A Seasonal Guide to Healthy Eating
Commemorating 50 years of School Lunch
About 20 Minutes
Serves: Depends on how big a pumpkin you have!
It's fun to make a scary Halloween pumpkin, and it's fun to toast the seeds and eat them. Seeds contain everything needed to grow a new pumpkin, and are a tasty snack, too!
1. Have the kids help carve the Halloween pumpkin. When they scoop out the inside pulp that contains the seeds, reserve.
2. Have kids stand at the sink (use a stool if they are too low). Put pulp in a colander. Have kids wash pulp and stringy matter off seeds under cold running water. Blot seeds dry with a clean cloth or paper towel
3. Have kids spread seeds out on a cookie sheet. The seeds should be in a single layer, and they shouldn't touch each other!
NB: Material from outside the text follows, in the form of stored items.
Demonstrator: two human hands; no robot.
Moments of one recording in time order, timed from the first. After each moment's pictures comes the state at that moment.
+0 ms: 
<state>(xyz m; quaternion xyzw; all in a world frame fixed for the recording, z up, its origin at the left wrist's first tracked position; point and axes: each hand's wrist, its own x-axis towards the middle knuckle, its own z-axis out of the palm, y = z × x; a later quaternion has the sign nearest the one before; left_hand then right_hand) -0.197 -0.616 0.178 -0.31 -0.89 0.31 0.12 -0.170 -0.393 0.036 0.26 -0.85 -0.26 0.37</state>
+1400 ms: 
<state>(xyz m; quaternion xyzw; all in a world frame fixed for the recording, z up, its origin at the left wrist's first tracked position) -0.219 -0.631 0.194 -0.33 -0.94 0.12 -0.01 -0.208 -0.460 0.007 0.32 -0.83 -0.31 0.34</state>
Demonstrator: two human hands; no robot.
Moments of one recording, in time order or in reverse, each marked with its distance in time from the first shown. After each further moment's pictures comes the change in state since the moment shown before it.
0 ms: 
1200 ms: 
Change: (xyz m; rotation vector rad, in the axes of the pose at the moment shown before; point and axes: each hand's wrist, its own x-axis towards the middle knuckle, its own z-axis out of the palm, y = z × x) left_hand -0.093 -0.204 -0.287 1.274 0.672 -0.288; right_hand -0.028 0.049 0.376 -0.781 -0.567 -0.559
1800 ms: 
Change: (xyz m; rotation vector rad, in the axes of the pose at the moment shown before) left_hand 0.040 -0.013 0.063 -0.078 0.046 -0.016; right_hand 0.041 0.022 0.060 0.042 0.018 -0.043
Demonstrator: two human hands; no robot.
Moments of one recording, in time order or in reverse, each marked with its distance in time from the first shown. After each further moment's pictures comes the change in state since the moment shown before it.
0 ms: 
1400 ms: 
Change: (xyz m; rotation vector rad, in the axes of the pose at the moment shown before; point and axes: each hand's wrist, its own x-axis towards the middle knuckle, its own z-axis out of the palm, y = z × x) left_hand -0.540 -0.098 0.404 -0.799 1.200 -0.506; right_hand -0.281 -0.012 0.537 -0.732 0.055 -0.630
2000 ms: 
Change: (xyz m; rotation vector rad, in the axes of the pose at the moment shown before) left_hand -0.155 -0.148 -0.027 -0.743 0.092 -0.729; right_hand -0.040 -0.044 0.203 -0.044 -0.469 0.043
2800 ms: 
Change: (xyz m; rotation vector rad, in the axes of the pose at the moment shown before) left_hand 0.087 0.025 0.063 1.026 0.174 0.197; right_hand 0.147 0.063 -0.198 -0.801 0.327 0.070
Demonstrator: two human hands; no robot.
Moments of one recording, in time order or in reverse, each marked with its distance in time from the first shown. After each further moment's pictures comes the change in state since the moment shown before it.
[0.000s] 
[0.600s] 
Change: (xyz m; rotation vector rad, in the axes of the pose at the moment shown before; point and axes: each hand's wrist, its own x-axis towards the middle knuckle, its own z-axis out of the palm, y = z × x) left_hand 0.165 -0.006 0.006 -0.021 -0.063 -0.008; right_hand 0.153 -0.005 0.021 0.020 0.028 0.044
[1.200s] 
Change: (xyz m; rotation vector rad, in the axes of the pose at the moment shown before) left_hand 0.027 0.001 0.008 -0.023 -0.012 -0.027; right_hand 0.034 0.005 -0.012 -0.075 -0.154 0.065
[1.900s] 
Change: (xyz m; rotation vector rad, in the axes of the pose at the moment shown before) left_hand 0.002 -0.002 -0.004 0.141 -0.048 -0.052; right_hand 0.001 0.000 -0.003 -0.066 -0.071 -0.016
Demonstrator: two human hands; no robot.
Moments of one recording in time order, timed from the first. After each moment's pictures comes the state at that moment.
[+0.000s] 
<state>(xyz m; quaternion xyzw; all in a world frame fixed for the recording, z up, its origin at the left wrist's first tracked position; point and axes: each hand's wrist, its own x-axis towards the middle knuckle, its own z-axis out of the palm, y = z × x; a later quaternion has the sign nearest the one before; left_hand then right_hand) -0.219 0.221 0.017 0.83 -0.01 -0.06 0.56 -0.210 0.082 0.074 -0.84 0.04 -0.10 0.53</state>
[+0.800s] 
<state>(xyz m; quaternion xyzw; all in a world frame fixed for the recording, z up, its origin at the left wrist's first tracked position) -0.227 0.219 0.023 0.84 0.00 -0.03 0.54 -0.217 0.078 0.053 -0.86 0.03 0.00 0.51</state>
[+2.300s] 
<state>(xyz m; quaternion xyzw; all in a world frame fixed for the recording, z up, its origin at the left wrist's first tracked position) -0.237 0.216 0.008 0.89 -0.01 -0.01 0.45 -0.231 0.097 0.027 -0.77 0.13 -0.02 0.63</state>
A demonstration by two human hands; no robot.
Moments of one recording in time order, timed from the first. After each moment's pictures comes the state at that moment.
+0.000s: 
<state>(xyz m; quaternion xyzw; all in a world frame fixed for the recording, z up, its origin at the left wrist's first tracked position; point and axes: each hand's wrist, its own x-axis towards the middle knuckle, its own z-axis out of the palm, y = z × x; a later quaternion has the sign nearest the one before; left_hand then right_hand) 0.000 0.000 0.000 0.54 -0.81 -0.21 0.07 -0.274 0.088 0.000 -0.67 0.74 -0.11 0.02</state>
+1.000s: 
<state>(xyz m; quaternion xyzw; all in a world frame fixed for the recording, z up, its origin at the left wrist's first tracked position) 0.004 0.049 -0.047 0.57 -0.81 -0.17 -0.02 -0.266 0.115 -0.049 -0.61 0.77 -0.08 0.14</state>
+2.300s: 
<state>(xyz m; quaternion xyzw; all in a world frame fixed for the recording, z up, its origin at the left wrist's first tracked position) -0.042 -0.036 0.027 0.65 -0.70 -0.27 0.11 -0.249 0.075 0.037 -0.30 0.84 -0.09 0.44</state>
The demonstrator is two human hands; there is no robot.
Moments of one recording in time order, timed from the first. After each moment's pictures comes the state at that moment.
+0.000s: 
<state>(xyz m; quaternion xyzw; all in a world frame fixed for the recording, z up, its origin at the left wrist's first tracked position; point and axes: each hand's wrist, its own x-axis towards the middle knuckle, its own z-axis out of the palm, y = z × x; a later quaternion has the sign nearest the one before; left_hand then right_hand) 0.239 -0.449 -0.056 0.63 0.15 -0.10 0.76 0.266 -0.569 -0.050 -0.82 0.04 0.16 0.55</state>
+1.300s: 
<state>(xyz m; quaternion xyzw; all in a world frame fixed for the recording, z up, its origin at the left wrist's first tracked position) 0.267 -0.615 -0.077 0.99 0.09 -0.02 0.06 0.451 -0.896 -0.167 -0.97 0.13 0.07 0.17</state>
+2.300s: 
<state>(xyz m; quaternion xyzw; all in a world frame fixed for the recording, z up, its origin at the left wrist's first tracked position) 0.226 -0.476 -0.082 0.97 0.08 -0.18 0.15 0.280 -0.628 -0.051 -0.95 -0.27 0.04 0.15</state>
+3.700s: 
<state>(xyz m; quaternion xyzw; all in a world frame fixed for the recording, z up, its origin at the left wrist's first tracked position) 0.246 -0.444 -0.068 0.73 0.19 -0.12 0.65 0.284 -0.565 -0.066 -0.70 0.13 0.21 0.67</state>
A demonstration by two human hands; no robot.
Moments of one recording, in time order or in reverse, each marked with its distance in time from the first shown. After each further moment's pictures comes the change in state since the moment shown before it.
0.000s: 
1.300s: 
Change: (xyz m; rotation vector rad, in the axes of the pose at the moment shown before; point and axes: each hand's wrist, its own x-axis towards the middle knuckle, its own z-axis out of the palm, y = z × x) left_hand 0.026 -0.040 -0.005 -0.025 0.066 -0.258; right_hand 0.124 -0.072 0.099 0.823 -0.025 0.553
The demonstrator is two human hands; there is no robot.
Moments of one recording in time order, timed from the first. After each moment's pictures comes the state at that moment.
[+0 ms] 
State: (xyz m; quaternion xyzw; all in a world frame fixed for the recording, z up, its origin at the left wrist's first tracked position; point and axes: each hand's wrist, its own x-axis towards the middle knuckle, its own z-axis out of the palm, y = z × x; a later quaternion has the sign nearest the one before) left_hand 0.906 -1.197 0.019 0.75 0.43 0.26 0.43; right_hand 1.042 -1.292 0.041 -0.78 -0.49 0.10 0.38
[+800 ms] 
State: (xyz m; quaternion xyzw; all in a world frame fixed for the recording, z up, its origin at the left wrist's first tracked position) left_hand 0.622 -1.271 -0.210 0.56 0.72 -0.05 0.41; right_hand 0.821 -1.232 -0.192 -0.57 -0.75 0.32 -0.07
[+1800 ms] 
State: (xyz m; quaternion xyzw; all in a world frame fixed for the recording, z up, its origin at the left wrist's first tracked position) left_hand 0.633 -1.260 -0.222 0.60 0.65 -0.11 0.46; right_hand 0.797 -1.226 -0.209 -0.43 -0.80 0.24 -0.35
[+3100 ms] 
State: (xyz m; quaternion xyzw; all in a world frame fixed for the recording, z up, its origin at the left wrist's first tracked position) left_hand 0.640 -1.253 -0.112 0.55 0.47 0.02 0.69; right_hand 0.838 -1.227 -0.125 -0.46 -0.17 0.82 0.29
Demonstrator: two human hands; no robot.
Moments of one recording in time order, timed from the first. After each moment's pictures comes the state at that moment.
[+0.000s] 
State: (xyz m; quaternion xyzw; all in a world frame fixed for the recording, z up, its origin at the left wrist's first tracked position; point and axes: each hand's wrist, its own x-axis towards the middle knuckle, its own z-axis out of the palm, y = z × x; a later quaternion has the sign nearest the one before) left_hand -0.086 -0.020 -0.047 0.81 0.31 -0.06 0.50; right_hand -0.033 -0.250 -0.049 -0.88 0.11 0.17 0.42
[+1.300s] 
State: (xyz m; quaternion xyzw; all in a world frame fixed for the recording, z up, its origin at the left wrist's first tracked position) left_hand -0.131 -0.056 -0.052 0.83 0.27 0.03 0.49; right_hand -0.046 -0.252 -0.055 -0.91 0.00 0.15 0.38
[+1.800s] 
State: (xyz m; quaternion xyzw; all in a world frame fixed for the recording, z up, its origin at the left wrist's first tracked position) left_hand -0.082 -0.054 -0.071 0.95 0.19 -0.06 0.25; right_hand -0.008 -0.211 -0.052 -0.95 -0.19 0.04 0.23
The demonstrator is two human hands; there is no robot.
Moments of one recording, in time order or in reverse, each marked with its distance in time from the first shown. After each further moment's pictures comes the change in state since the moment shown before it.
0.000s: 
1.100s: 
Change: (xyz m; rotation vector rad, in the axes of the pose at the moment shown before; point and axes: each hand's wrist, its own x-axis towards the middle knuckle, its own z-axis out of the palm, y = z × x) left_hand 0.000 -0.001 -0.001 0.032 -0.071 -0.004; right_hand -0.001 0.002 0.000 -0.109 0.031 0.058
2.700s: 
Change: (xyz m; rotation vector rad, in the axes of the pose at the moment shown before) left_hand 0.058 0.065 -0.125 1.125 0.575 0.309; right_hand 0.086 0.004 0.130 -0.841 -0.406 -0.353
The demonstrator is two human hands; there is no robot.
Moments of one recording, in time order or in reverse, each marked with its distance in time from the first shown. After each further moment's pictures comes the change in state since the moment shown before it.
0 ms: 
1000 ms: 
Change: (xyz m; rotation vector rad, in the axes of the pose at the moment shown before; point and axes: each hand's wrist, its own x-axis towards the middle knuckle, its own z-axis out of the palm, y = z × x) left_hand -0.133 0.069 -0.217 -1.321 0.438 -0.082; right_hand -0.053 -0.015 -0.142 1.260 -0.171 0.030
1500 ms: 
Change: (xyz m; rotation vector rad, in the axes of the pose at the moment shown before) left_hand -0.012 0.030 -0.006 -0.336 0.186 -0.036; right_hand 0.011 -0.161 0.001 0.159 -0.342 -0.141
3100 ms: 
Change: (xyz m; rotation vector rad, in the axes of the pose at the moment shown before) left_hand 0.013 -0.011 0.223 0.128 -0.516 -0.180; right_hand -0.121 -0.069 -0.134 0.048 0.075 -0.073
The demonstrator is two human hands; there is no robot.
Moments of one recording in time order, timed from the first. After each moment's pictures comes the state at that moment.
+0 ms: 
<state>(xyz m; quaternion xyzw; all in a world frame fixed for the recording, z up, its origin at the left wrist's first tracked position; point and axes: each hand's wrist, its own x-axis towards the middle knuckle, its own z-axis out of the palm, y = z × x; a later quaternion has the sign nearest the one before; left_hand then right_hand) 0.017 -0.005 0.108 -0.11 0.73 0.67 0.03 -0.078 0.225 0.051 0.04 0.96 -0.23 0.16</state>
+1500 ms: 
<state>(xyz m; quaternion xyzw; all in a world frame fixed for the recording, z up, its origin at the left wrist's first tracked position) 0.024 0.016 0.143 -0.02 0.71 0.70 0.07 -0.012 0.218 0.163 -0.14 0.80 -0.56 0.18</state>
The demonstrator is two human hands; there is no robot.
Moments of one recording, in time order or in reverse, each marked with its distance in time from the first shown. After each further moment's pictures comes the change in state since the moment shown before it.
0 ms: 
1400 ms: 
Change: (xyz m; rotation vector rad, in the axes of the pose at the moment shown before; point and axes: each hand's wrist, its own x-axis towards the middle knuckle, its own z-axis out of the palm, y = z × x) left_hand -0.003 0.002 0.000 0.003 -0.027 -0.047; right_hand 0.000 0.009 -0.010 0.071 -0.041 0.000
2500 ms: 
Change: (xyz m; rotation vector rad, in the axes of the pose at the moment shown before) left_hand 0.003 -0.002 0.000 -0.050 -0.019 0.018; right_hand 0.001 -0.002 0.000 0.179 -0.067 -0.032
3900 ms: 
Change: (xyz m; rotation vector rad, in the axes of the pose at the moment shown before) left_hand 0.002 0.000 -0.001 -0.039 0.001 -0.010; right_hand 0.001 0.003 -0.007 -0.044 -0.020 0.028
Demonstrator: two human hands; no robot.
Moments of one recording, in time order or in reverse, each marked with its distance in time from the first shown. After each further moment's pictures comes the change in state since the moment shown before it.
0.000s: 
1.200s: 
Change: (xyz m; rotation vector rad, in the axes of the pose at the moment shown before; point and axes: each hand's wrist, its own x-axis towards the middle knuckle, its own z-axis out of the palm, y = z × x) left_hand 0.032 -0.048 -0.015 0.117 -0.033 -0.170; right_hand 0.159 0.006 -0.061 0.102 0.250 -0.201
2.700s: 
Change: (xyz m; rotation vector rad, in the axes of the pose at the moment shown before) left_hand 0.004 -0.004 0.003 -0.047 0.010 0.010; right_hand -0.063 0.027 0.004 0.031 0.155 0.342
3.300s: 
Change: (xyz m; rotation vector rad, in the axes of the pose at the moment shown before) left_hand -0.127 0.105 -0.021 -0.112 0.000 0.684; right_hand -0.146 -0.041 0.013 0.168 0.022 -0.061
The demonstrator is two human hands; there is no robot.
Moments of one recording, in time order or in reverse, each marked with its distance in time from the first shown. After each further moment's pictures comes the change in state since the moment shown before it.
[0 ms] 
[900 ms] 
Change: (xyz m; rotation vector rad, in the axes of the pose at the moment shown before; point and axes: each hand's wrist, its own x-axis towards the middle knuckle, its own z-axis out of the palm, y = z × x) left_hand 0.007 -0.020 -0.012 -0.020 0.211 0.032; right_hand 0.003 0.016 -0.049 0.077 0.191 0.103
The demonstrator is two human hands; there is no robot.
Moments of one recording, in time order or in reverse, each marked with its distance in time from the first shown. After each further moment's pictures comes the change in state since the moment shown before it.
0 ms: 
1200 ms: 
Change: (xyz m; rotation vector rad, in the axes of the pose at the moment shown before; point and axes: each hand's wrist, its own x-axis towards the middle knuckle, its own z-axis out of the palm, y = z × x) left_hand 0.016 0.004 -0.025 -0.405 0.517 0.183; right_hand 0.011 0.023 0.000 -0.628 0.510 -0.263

4. Sprinkle the seeds with just a little salt. An adult puts the tray in the oven.
5. Check the seeds after 12 minutes. They are done when they are dry and light brown. How long this will take depends on how many there are, and how dry they are when they go in the oven.
6. Let cool before eating!
Nutrients per serving
Spruce up old favorites by adding new ingredients. Include fruits, vetgetables or extra grains in recipes that may not call for them. Add diced carrots to rice. Add fruit to meat dishes, like sliced apples to pork dishes. Sliced bananas and shredded carrots on sandwiches make a tasty difference. Try a meatless dinner once or twice a week. Beans, dry or canned, provide plenty of protein for a family, as well as vitamins and minerals.
Create a meal based on the ethnic heritage of grandparents; ask for recipes. Shop with an older family member or neighbor to buy the ingredients; prepare the foods your grandparent fixed for your parents. Make a cookbook of family recipes.